▸ DATA PROVIDED:

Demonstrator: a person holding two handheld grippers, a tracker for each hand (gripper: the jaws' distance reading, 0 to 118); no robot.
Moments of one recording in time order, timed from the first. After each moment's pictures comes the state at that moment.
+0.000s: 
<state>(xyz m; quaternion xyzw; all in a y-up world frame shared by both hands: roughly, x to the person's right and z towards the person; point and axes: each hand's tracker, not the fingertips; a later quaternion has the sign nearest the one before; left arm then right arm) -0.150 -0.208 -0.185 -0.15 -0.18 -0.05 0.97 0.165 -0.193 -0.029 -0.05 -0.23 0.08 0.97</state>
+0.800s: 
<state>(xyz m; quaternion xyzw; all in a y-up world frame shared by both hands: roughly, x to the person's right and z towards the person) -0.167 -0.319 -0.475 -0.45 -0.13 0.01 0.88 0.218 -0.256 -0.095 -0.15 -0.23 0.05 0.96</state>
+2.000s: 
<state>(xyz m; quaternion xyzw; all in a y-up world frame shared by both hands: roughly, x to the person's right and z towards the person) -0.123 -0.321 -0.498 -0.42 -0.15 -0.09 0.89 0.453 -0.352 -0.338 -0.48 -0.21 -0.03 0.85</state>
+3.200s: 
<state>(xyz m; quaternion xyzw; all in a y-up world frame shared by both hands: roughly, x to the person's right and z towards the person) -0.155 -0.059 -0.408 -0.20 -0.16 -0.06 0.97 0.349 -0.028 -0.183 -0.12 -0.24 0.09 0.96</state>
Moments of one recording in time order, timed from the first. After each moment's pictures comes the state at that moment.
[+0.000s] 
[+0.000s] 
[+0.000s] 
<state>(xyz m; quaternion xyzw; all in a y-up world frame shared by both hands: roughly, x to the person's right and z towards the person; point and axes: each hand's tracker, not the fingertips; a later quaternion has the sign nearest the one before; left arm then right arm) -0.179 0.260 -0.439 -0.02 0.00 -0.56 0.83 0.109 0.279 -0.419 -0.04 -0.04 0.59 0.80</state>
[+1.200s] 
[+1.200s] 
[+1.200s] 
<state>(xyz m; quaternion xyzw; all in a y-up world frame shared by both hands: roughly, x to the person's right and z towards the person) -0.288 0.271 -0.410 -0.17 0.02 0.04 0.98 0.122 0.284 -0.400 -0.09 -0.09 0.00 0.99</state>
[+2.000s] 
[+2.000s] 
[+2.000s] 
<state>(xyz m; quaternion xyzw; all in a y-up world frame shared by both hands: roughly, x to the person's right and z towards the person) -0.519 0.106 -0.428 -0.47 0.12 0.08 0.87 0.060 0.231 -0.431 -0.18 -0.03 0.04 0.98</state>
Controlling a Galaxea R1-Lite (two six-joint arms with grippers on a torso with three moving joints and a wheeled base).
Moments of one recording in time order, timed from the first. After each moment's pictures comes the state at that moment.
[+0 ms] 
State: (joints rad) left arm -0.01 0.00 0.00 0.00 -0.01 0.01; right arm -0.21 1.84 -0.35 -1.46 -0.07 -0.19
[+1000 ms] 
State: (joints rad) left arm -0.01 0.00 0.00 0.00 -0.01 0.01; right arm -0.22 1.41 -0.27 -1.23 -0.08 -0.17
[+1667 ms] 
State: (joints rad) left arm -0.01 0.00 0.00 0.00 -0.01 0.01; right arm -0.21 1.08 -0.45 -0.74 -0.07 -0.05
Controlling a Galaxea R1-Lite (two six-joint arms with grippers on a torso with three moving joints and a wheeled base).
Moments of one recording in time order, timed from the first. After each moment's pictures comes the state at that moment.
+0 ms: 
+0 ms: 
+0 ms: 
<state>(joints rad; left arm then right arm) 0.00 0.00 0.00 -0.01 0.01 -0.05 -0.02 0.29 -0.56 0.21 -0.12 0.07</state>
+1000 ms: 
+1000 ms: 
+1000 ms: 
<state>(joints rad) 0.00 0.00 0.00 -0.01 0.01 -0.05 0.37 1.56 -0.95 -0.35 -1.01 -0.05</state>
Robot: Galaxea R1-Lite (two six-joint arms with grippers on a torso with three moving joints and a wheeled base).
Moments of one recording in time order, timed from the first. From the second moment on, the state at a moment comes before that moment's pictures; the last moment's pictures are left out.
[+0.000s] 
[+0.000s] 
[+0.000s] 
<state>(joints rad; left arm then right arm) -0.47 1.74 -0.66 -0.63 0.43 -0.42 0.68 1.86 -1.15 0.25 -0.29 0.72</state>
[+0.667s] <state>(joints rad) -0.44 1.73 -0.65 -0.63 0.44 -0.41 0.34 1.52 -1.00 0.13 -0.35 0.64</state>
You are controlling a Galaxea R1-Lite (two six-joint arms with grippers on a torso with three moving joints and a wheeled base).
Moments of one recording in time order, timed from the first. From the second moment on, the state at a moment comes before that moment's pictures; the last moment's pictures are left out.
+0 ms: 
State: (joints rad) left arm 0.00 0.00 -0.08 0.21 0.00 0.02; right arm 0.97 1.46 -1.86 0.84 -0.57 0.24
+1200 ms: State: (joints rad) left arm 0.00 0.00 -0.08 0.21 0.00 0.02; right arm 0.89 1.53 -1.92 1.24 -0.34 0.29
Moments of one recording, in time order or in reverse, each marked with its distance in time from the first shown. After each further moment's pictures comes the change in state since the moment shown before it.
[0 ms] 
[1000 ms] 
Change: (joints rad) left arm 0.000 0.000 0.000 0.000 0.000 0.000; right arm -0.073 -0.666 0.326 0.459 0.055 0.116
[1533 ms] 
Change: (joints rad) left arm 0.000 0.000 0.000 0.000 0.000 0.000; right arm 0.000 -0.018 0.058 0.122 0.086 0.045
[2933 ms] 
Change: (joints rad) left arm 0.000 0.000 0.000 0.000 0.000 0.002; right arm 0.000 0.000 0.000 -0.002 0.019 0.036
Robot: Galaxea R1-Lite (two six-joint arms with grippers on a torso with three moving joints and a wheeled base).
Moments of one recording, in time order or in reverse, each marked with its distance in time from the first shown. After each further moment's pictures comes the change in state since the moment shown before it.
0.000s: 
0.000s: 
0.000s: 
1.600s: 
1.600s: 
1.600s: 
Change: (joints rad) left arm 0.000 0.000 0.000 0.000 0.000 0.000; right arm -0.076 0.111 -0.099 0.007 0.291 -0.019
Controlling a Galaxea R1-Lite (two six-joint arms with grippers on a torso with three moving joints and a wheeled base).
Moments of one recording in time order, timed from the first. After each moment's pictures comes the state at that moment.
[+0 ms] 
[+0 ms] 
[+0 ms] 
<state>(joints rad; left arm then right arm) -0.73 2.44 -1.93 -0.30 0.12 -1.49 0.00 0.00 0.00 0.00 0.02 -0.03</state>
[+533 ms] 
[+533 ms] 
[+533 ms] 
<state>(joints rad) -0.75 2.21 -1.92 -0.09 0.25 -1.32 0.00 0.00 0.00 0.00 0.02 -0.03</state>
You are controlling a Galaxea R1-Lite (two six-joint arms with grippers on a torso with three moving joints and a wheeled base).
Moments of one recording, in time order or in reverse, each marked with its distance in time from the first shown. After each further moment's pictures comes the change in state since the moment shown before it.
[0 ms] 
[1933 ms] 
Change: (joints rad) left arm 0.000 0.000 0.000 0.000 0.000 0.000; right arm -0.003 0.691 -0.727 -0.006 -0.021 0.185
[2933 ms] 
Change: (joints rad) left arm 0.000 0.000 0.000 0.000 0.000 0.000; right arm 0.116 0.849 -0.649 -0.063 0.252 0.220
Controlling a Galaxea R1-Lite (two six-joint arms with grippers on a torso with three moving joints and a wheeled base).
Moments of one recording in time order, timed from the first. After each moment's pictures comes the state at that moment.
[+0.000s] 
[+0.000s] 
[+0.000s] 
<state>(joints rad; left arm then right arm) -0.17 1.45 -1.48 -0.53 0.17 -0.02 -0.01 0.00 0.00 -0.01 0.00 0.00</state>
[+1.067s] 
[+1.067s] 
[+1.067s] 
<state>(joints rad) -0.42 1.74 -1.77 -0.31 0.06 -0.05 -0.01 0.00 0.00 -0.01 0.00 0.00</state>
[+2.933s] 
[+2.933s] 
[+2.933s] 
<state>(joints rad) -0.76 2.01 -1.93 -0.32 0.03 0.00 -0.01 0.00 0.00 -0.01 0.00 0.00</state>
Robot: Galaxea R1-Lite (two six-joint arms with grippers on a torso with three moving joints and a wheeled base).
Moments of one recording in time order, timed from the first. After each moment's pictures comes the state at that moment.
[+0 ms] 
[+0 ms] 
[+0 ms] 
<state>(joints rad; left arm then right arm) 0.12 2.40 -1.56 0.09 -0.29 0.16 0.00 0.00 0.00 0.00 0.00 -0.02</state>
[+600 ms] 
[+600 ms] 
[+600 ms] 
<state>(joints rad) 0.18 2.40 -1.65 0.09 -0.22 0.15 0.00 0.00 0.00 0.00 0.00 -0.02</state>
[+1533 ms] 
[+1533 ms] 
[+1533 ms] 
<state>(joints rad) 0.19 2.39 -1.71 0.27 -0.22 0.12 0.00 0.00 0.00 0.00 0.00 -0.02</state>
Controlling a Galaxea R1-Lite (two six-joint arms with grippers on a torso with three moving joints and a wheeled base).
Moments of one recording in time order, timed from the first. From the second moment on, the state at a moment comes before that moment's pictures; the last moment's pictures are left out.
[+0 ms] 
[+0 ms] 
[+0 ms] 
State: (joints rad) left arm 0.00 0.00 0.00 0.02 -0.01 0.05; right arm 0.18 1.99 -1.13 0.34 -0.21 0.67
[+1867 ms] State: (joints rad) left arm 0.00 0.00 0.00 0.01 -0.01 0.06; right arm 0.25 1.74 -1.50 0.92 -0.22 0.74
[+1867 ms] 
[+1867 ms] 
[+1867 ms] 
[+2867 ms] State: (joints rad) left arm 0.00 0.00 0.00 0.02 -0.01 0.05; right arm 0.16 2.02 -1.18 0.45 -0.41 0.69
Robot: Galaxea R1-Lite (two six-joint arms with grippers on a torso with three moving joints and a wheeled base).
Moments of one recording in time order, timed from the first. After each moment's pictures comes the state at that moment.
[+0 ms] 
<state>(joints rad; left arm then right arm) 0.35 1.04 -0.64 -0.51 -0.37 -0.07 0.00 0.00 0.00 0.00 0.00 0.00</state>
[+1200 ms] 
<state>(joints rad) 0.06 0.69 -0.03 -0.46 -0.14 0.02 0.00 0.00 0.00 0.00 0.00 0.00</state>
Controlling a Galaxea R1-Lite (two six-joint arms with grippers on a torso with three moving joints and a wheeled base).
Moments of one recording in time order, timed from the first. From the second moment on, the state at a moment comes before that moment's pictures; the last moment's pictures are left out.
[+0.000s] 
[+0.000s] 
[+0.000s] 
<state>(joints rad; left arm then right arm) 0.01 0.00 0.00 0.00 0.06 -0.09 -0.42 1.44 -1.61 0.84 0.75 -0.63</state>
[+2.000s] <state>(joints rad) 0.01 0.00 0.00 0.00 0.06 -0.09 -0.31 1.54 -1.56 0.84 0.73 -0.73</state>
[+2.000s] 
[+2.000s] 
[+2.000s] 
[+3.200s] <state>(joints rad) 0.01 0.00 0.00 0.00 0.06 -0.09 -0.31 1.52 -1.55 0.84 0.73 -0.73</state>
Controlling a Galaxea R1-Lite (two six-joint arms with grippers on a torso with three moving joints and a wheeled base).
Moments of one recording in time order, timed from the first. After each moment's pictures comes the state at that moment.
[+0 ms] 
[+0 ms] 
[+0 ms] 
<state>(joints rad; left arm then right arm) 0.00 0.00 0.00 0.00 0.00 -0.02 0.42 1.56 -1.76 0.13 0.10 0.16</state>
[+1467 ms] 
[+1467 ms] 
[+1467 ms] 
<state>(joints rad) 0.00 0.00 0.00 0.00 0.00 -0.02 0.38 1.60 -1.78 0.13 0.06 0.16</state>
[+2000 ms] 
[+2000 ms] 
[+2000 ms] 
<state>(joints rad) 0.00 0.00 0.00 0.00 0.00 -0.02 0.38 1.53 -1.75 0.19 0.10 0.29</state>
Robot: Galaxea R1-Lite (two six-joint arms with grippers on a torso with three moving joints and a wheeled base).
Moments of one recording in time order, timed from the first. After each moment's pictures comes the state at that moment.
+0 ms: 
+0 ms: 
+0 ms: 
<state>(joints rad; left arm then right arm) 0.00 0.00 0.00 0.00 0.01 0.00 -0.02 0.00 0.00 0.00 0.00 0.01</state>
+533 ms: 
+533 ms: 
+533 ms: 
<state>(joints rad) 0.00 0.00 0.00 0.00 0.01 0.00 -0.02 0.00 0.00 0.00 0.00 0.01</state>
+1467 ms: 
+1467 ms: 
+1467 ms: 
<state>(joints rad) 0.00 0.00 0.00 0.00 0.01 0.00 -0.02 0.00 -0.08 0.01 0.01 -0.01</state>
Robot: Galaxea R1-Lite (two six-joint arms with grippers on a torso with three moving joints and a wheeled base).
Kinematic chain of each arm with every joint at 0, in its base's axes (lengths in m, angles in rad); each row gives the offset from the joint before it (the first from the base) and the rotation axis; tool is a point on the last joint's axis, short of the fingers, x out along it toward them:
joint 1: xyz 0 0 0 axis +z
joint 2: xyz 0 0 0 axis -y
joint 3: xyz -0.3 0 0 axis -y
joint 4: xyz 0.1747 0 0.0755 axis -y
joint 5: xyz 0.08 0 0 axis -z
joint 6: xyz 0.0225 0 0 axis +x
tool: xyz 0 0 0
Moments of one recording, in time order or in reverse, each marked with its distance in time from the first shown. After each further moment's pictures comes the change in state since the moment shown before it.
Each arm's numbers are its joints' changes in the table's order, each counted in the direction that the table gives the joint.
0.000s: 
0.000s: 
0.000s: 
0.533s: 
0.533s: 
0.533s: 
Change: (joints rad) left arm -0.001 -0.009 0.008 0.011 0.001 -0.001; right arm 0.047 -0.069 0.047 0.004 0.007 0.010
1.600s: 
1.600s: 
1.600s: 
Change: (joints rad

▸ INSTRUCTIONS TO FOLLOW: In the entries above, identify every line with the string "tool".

▸ WRITTEN RESPONSE:
Kinematic chain of each arm with every joint at 0, in its base's axes (lengths in m, angles in rad); each row gives the offset from the joint before it (the first from the base) and the rotation axis; tool is a point on the last joint's axis, short of the fingers, x out along it toward them:
tool: xyz 0 0 0

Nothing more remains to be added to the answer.